■ YOUR INSTRUCTIONS
Whatever appears in the records apart from pictures must be reproduced exactly.

■ DATASET RECORDS

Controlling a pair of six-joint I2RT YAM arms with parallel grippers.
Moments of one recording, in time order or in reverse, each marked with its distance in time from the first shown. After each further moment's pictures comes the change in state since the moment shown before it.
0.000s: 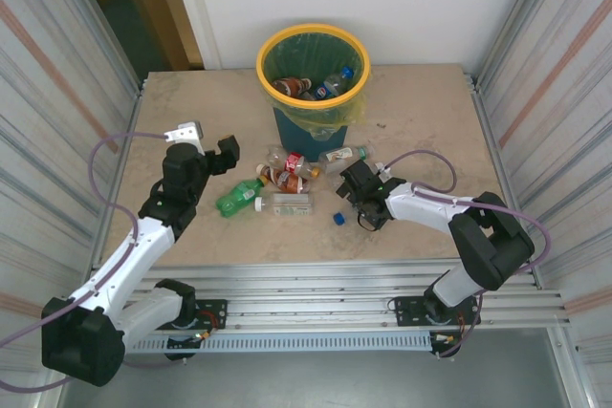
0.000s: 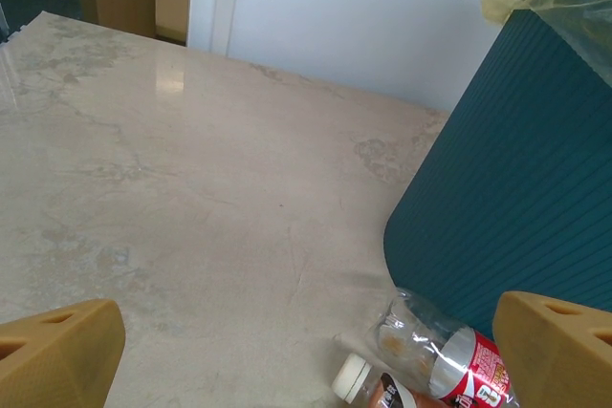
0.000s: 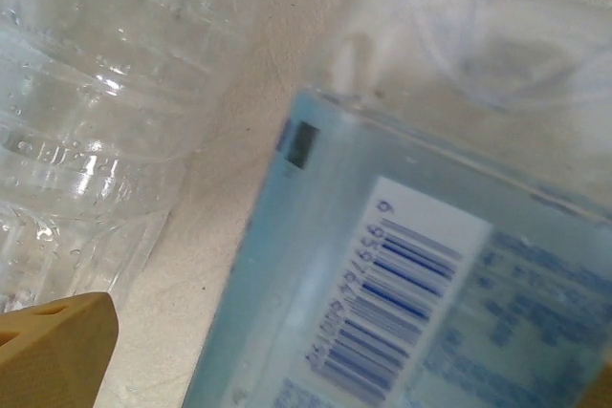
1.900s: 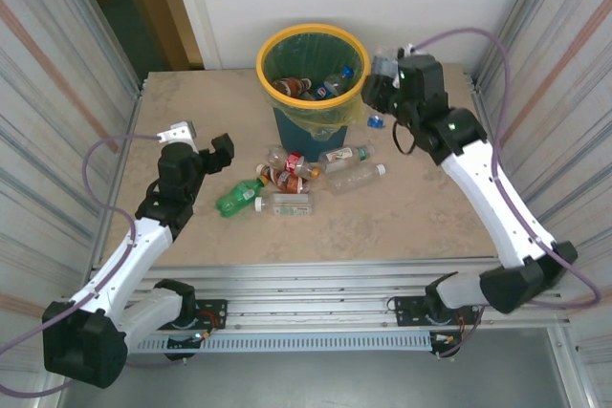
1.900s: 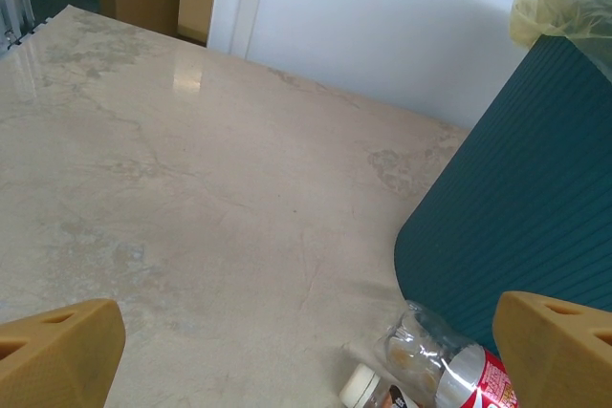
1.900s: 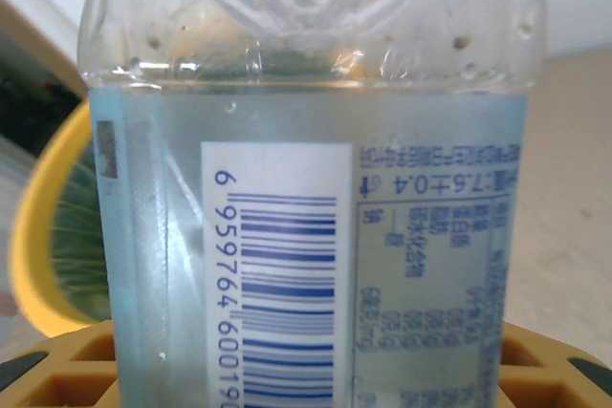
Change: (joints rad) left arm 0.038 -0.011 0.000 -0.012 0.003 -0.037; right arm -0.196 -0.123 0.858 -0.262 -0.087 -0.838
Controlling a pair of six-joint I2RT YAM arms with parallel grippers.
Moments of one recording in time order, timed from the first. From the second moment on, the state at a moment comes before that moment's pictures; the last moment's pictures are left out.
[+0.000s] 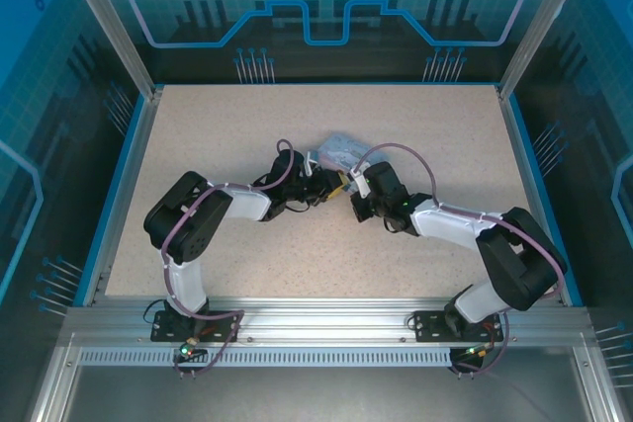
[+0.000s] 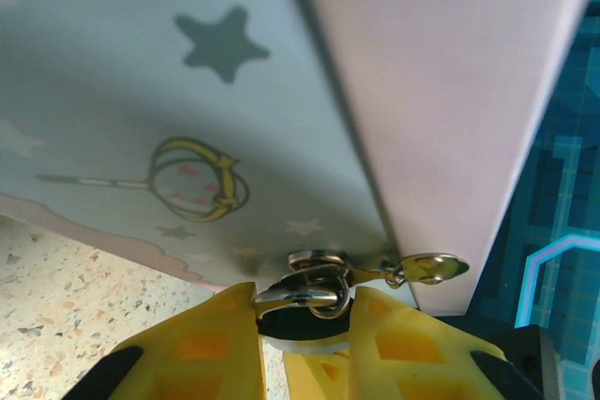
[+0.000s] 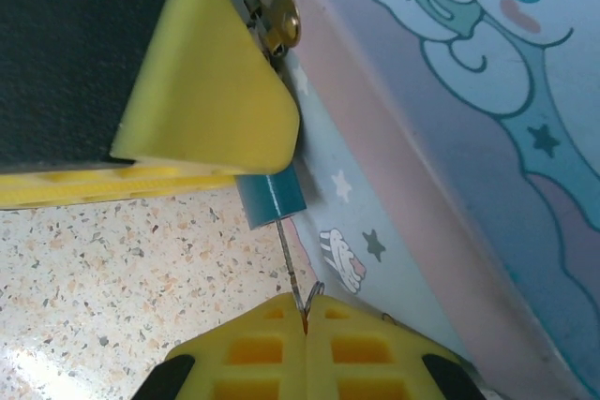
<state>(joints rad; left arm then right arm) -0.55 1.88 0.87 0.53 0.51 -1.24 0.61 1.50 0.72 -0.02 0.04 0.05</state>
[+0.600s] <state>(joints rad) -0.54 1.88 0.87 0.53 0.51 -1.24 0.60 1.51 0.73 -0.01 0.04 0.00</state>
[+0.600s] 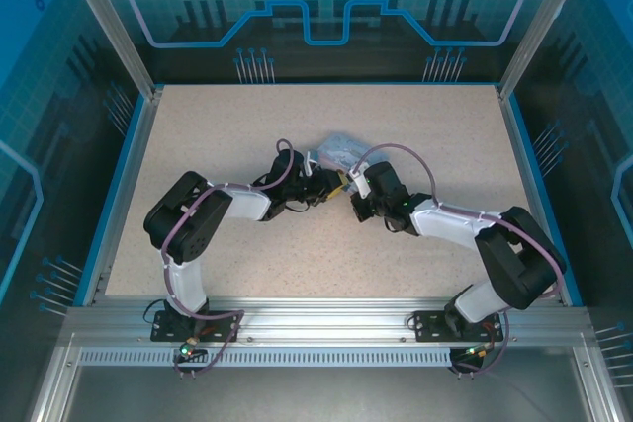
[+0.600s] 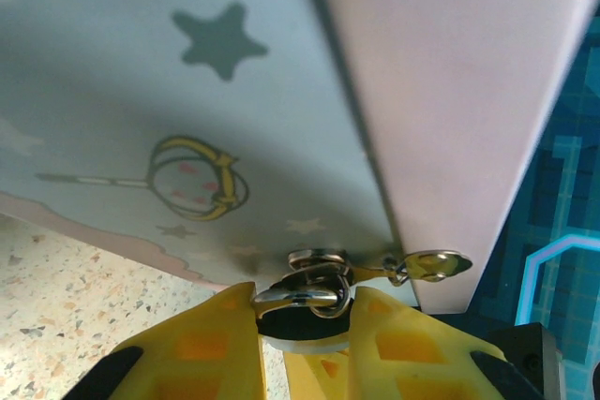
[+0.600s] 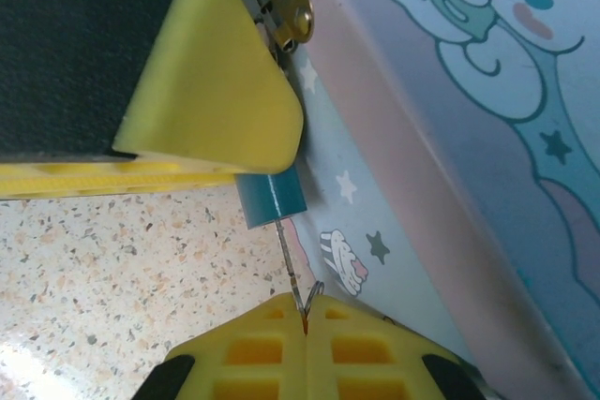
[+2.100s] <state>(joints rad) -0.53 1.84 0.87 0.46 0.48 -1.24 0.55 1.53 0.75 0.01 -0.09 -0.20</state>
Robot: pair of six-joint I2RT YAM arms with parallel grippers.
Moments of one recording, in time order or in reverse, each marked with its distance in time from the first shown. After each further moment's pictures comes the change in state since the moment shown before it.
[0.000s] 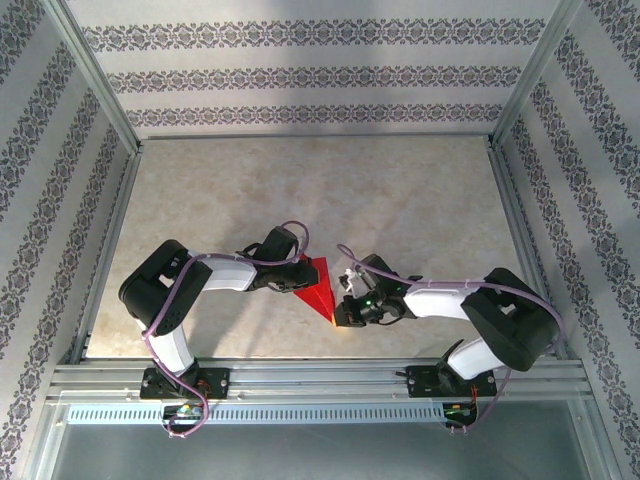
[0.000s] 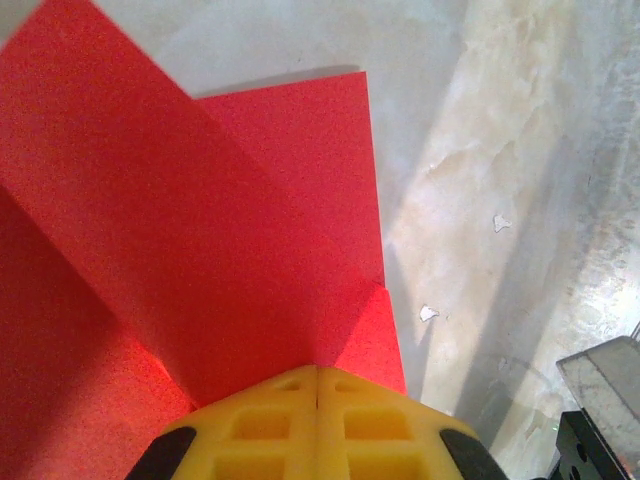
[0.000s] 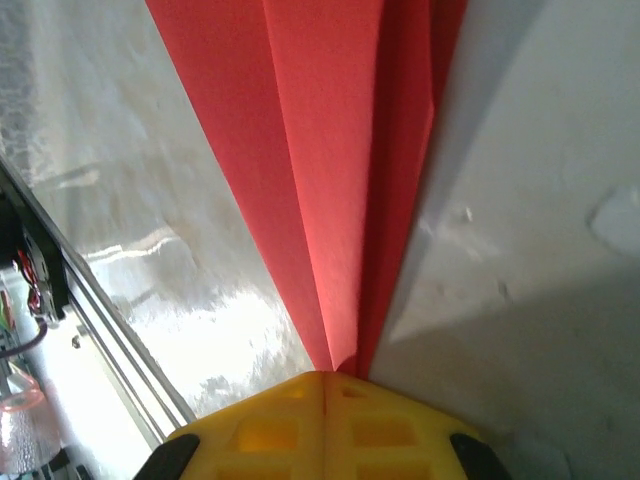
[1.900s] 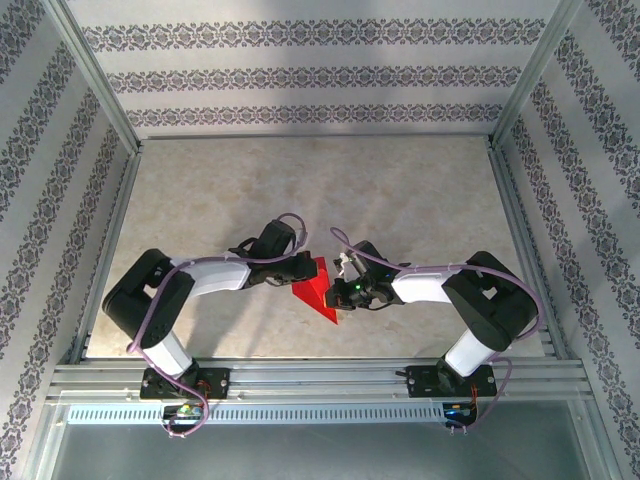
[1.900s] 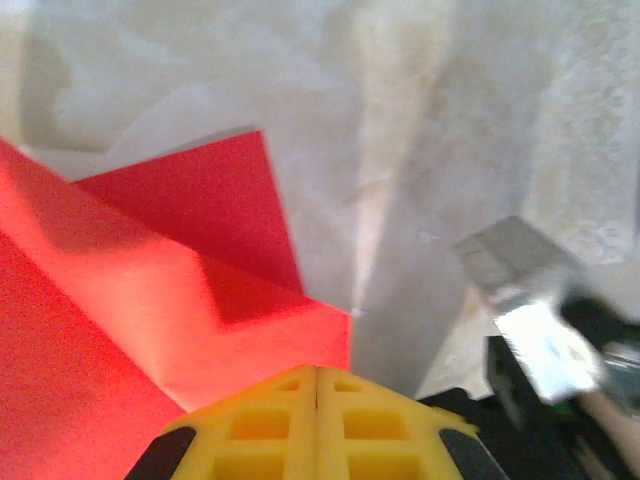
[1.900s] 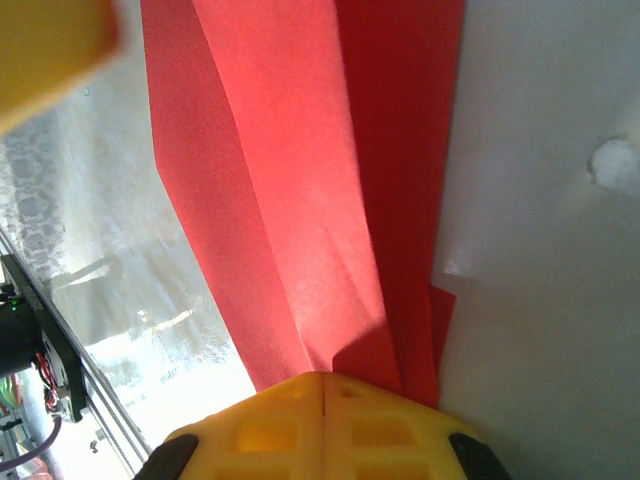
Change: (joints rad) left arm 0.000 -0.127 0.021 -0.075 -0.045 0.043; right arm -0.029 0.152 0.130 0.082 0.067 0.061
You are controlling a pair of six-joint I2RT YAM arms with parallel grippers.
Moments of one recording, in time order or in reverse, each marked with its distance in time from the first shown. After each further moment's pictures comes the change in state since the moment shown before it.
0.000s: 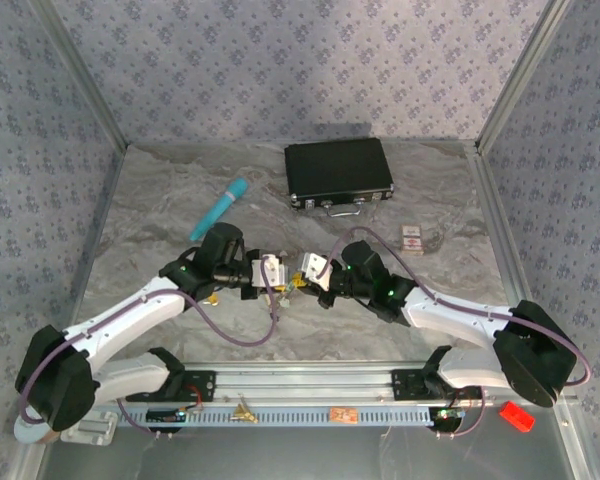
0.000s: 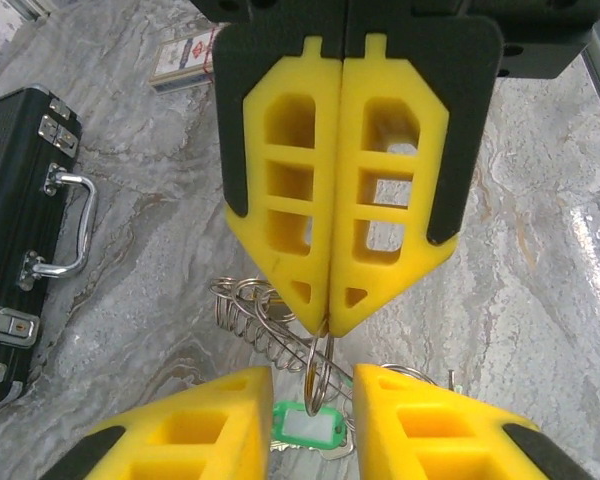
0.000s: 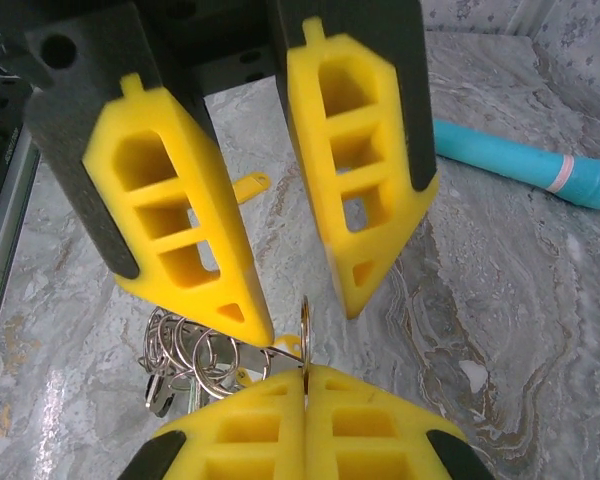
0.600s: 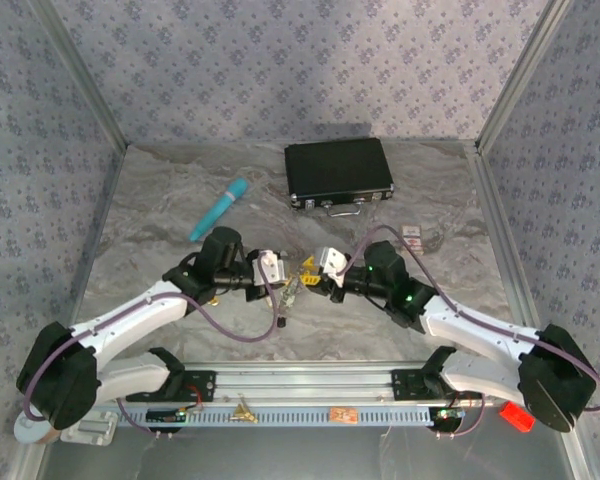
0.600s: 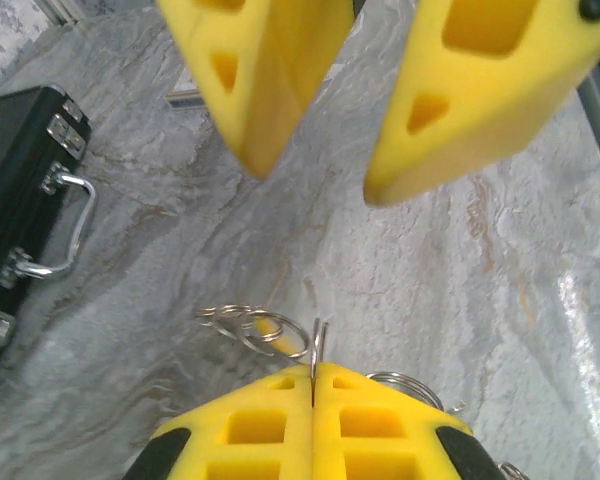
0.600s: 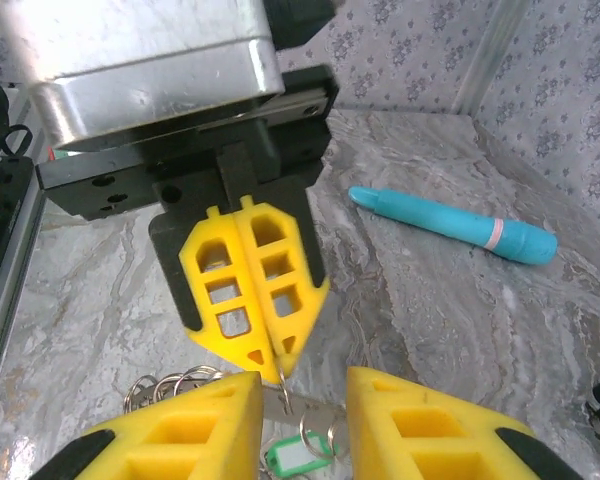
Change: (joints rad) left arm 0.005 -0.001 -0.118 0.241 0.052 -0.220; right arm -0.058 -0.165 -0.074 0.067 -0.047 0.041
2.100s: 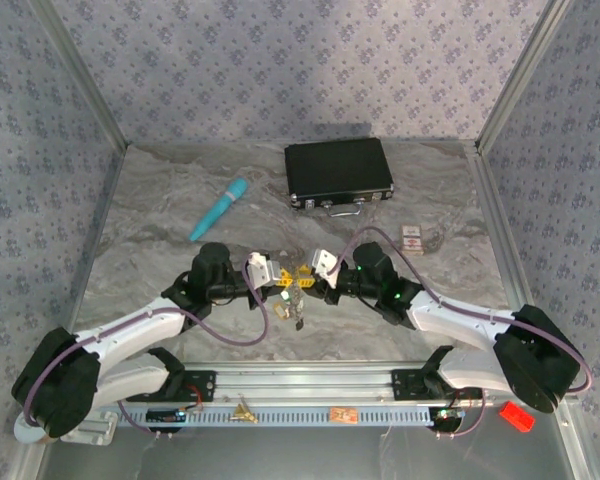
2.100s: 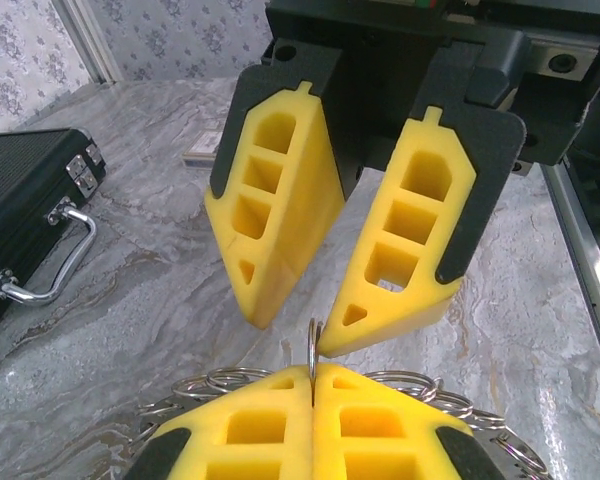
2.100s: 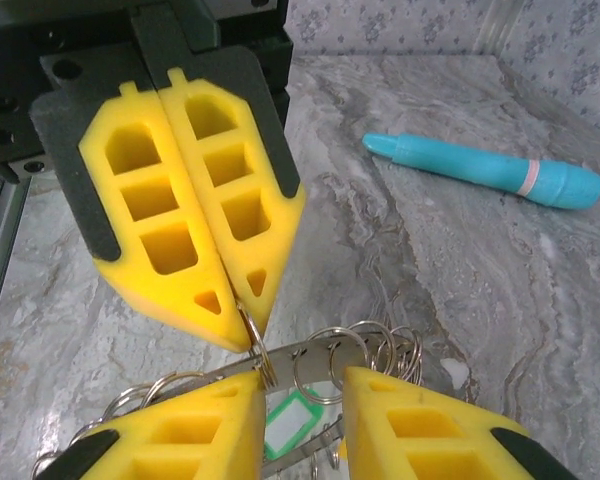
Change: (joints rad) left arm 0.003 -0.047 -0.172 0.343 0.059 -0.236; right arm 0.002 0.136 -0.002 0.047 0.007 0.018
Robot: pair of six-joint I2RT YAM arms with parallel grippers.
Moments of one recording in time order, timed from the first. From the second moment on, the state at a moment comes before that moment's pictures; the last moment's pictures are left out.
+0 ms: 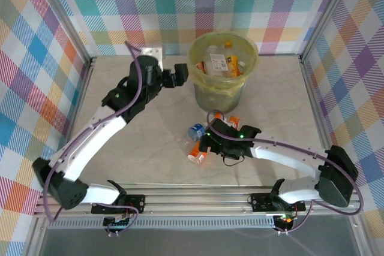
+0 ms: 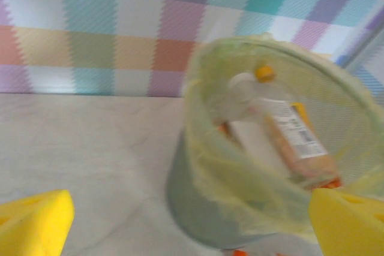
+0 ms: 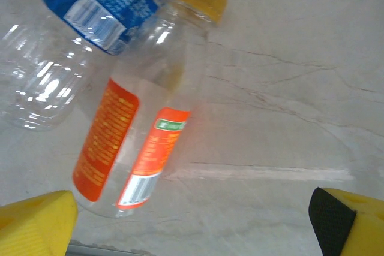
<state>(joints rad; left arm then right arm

■ TASK OUTPUT
Controlling a pair of six-joint I2RT YAM arms with parallel grippers.
Moments of one recording, in time order or in reverse, each marked with its distance in time from the first shown. After each further moment's pictures comes the change in state since the moment shown before it.
0.000s: 
0.000s: 
0.000s: 
1.900s: 
1.900s: 
1.900s: 
Change: (joints rad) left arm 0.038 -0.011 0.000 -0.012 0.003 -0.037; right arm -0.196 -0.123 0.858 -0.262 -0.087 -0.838
Controlling a pair of six-joint I2RT YAM arms with parallel grippers.
Moments of one recording in time order, timed from the first. From the second moment on, the state at a moment comes before that moment's pictures; the last moment's pictures are left out.
[+0.000s] 
[+0.000s] 
[+0.000s] 
<state>(joints rad; left arm then right arm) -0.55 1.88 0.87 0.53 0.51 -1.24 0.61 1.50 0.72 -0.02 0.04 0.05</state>
[+0.600s] <state>(joints rad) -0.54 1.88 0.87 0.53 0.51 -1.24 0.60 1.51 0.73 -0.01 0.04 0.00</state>
[+0.600s] 
[+0.600s] 
[+0.600s] 
[+2.100s] <state>(joints rad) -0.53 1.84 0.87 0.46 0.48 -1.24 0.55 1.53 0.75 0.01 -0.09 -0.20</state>
Robot: pair of six-joint I2RT YAM arms with parallel grippers.
Moments of one recording, in time order or in reverse, each marked with its distance in time from the first shown. After each further moment's pictures comes the change in state since the moment shown before it.
[0.000s] 
[0.000s] 
[0.000s] 
[1.900s] 
[1.900s] 
[1.900s] 
Change: (joints rad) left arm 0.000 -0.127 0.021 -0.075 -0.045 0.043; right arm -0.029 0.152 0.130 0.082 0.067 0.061
You are controlling a pair of six-joint I2RT YAM arms with parallel grippers.
Moments of one recording, in time order or in reverse, each marked with its distance in time from the first shown. After each further moment's pictures comes the change in state since the moment shown before it.
0.000s: 
0.000s: 
0.000s: 
0.600s: 
0.600s: 
0.600s: 
Change: (joints rad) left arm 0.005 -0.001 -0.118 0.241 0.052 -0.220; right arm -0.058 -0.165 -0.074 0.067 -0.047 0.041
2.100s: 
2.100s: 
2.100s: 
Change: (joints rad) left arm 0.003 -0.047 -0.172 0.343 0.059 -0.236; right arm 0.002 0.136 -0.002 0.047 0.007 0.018
Robot: pair of six-joint I2RT YAM arms with parallel grippers.
Moments of one recording in time order, timed from the first. From the second moment on, the state at a moment comes before that moment's pictures; the last moment's pictures are left out.
+0 ms: 
+0 ms: 
+0 ms: 
<state>(joints rad; left arm then right arm

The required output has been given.